> [Description of the task]
Below are records to write out exactly; drop the pictures when you do.

(Data entries)
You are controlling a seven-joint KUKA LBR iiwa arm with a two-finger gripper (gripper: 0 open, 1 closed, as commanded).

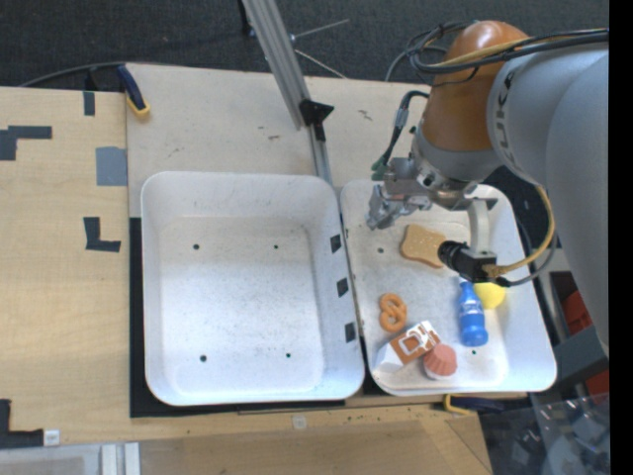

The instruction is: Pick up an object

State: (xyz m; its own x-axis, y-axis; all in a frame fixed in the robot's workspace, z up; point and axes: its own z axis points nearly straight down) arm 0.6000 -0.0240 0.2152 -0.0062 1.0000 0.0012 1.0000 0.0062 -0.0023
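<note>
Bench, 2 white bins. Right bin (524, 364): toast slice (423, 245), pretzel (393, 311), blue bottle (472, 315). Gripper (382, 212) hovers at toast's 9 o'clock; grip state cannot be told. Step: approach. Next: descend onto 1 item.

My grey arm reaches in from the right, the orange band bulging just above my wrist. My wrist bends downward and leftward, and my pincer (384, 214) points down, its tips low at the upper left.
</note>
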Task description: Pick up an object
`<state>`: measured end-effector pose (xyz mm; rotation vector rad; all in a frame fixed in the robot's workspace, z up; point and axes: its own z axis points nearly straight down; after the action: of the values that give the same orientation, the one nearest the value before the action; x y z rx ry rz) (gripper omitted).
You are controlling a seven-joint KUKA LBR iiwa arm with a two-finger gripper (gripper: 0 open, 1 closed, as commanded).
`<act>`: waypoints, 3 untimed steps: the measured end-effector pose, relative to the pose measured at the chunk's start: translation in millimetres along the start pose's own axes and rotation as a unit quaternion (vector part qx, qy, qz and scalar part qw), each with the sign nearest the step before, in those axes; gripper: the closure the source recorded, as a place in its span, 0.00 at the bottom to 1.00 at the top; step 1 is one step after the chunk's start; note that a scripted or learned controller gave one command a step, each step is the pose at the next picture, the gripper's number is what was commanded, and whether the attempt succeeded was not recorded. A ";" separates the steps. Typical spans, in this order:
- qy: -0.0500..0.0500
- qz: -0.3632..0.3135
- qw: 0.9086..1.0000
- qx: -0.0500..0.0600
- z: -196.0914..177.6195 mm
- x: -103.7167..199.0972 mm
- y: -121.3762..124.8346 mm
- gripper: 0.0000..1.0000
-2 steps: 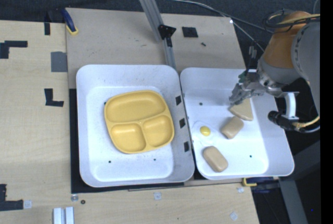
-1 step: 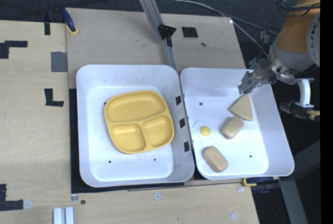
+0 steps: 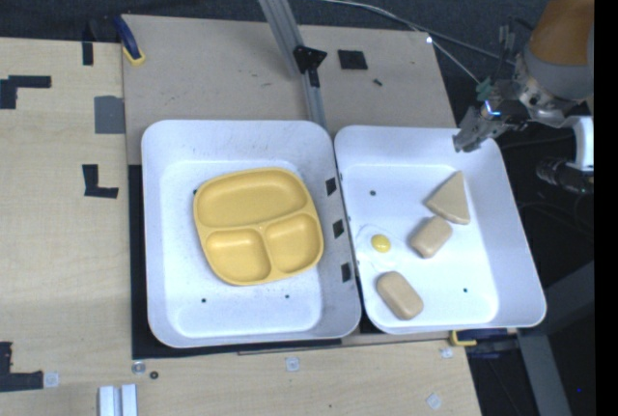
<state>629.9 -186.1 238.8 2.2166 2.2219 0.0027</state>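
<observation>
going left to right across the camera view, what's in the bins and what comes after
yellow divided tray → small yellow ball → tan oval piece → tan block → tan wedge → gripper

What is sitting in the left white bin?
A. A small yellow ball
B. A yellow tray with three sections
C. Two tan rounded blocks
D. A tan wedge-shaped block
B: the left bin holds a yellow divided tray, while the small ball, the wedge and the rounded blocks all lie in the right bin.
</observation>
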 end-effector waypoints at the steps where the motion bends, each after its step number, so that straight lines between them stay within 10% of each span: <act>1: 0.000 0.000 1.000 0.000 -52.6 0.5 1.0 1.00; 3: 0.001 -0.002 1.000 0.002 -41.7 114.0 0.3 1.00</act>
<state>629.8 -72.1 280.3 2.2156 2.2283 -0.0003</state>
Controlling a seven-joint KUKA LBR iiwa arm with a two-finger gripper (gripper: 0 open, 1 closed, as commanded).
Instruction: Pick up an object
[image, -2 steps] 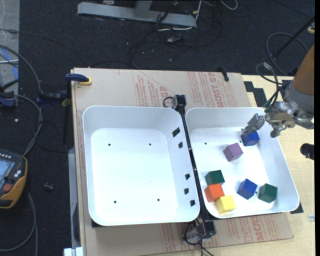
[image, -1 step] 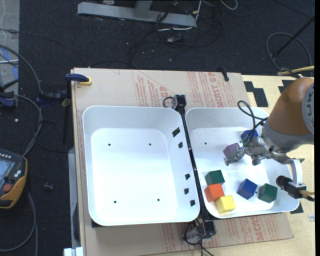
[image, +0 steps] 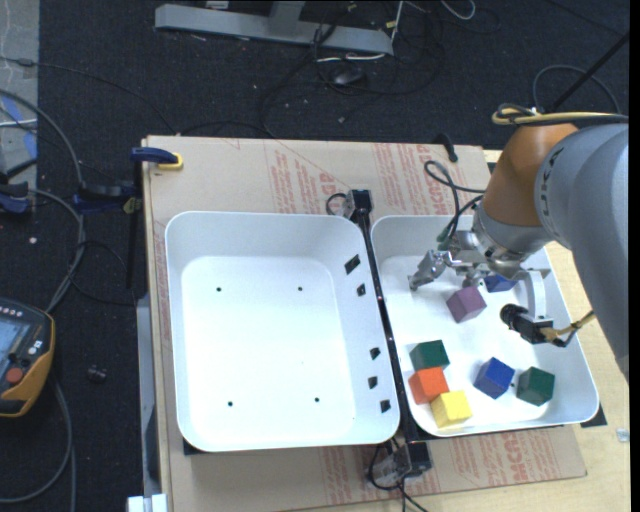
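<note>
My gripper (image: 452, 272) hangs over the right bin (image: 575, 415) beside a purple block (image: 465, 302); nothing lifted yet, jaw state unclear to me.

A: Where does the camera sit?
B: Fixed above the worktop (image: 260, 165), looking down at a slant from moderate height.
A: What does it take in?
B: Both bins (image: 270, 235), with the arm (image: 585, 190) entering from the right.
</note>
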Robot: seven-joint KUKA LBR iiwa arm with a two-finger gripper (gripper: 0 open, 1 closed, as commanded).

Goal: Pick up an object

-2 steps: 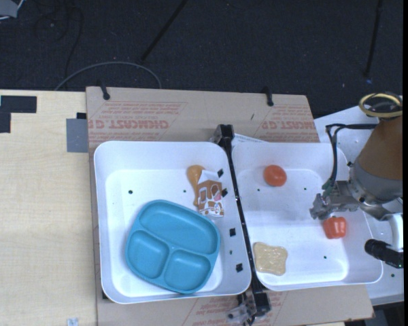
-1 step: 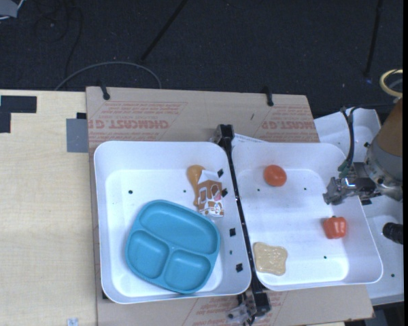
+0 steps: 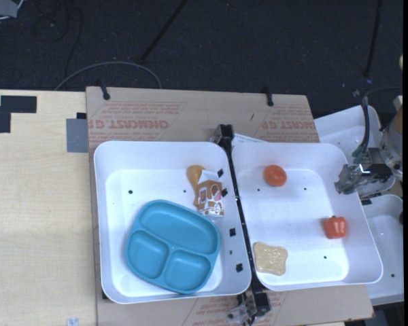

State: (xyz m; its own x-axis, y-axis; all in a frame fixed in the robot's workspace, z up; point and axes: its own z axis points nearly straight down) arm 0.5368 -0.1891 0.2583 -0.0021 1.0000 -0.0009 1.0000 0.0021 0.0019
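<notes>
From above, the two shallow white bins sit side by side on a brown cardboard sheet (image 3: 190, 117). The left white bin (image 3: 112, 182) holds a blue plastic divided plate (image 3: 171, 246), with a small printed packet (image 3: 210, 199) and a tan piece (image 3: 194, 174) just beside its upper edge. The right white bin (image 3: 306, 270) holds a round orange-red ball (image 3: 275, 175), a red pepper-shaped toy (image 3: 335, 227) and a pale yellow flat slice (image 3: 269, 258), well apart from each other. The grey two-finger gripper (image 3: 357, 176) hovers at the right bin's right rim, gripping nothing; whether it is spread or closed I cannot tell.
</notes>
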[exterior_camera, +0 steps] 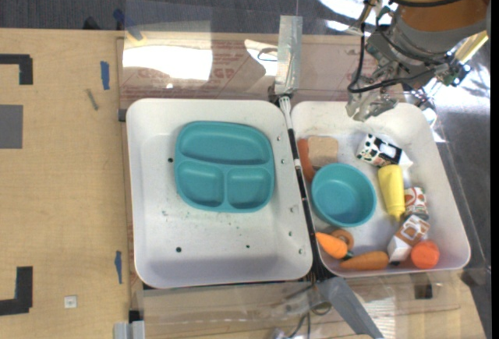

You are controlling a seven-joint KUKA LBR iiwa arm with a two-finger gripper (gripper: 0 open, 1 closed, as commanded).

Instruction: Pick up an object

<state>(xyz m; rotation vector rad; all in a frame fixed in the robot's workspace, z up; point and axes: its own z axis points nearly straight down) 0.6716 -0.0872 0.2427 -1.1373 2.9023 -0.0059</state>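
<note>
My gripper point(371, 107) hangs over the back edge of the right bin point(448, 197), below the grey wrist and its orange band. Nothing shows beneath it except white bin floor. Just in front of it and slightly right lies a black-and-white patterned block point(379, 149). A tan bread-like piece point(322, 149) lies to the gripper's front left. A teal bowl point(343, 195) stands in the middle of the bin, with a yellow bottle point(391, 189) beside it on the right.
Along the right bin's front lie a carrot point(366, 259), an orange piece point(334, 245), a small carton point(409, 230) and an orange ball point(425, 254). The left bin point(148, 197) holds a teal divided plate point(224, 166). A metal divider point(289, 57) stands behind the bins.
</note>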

> [Your response]
You are controlling a seven-joint KUKA LBR iiwa arm with a two-finger gripper (gripper: 0 open, 1 closed, as commanded).


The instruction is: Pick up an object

State: (xyz m; its own x-axis, y-axis; all in a frame fixed in the robot's workspace, z up; point and axes: its own z axis points nearly straight down) arm 0.6000 -0.0240 0.2152 -0.0062 1.0000 0.0012 1.0000 0.0062 -0.0023
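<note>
Bench, 2 white bins. Right bin (524, 364): toast slice (423, 245), pretzel (393, 311), blue bottle (472, 315). Gripper (382, 212) hovers at toast's 9 o'clock; grip state cannot be told. Step: approach. Next: descend onto 1 item.

My grey arm reaches in from the right, the orange band bulging just above my wrist. My wrist bends downward and leftward, and my pincer (384, 214) points down, its tips low at the upper left.
</note>
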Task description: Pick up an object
`<state>`: measured end-effector pose (xyz mm; rotation vector rad; all in a frame fixed in the robot's workspace, z up; point and axes: its own z axis points nearly straight down; after the action: of the values that give the same orientation, the one nearest the value before the action; x y z rx ry rz) (gripper omitted).
You are controlling a seven-joint KUKA LBR iiwa arm with a two-finger gripper (gripper: 0 open, 1 closed, as commanded).
`<act>`: waypoints, 3 untimed steps: the measured end-effector pose, relative to the pose measured at the chunk's start: translation in millimetres along the start pose's own axes and rotation as a unit quaternion (vector part qx, qy, qz and scalar part qw), each with the sign nearest the step before, in those axes; gripper: the closure the source recorded, as a place in its span, 0.00 at the bottom to 1.00 at the top; step 1 is one step after the chunk's start; note that a scripted or learned controller gave one command a step, each step is the pose at the next picture, the gripper's number is what was commanded, and whether the attempt succeeded was not recorded. A ";" separates the steps. Typical spans, in this order:
- qy: -0.0500..0.0500
- qz: -0.3632..0.3135
- qw: 0.9086..1.0000
- qx: -0.0500..0.0600
- z: -196.0914..177.6195 mm
- x: -103.7167..199.0972 mm
- y: -121.3762..124.8346 mm
- gripper: 0.0000..1.0000
-2 steps: 
-1 step: 
+0 steps: 
<state>629.9 -186.1 238.8 2.2166 2.2219 0.0027</state>
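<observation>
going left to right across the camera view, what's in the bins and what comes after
yellow divided tray → small yellow ball → tan oval piece → tan block → tan wedge → gripper

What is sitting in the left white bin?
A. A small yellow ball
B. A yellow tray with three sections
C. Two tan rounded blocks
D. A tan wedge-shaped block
B: the left bin holds a yellow divided tray, while the small ball, the wedge and the rounded blocks all lie in the right bin.
</observation>
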 end-effector waypoints at the steps where the motion bends, each after its step number, so that straight lines between them stay within 10% of each span: <act>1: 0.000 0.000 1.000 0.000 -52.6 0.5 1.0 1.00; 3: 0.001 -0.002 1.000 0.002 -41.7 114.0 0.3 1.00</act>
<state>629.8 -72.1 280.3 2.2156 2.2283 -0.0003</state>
Controlling a seven-joint KUKA LBR iiwa arm with a two-finger gripper (gripper: 0 open, 1 closed, as commanded).
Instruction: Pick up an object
[image, -2 steps] 
[image, -1 step] 
[image, +0 steps] 
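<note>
My gripper (image: 452, 272) hangs over the right bin (image: 575, 415) beside a purple block (image: 465, 302); nothing lifted yet, jaw state unclear to me.

A: Where does the camera sit?
B: Fixed above the worktop (image: 260, 165), looking down at a slant from moderate height.
A: What does it take in?
B: Both bins (image: 270, 235), with the arm (image: 585, 190) entering from the right.
</note>
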Robot: seven-joint KUKA LBR iiwa arm with a two-finger gripper (gripper: 0 open, 1 closed, as commanded).

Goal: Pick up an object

-2 steps: 
-1 step: 
+0 steps: 

State: (xyz m; its own x-axis, y-axis; all in a frame fixed in the robot's workspace, z up; point and axes: its own z axis points nearly straight down) arm 0.5368 -0.1891 0.2583 -0.0021 1.0000 -0.0009 1.0000 0.0021 0.0019
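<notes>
From above, the two shallow white bins sit side by side on a brown cardboard sheet (image 3: 190, 117). The left white bin (image 3: 112, 182) holds a blue plastic divided plate (image 3: 171, 246), with a small printed packet (image 3: 210, 199) and a tan piece (image 3: 194, 174) just beside its upper edge. The right white bin (image 3: 306, 270) holds a round orange-red ball (image 3: 275, 175), a red pepper-shaped toy (image 3: 335, 227) and a pale yellow flat slice (image 3: 269, 258), well apart from each other. The grey two-finger gripper (image 3: 357, 176) hovers at the right bin's right rim, gripping nothing; whether it is spread or closed I cannot tell.
</notes>
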[exterior_camera, +0 steps] 

You are controlling a seven-joint KUKA LBR iiwa arm with a two-finger gripper (gripper: 0 open, 1 closed, as commanded).

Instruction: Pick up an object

<state>(xyz m; rotation vector rad; all in a frame fixed in the robot's workspace, z up; point and axes: its own z axis points nearly straight down) 0.6716 -0.0872 0.2427 -1.1373 2.9023 -0.0059</state>
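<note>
My gripper point(371, 107) hangs over the back edge of the right bin point(448, 197), below the grey wrist and its orange band. Nothing shows beneath it except white bin floor. Just in front of it and slightly right lies a black-and-white patterned block point(379, 149). A tan bread-like piece point(322, 149) lies to the gripper's front left. A teal bowl point(343, 195) stands in the middle of the bin, with a yellow bottle point(391, 189) beside it on the right.
Along the right bin's front lie a carrot point(366, 259), an orange piece point(334, 245), a small carton point(409, 230) and an orange ball point(425, 254). The left bin point(148, 197) holds a teal divided plate point(224, 166). A metal divider point(289, 57) stands behind the bins.
</note>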

That concludes the answer to the exercise.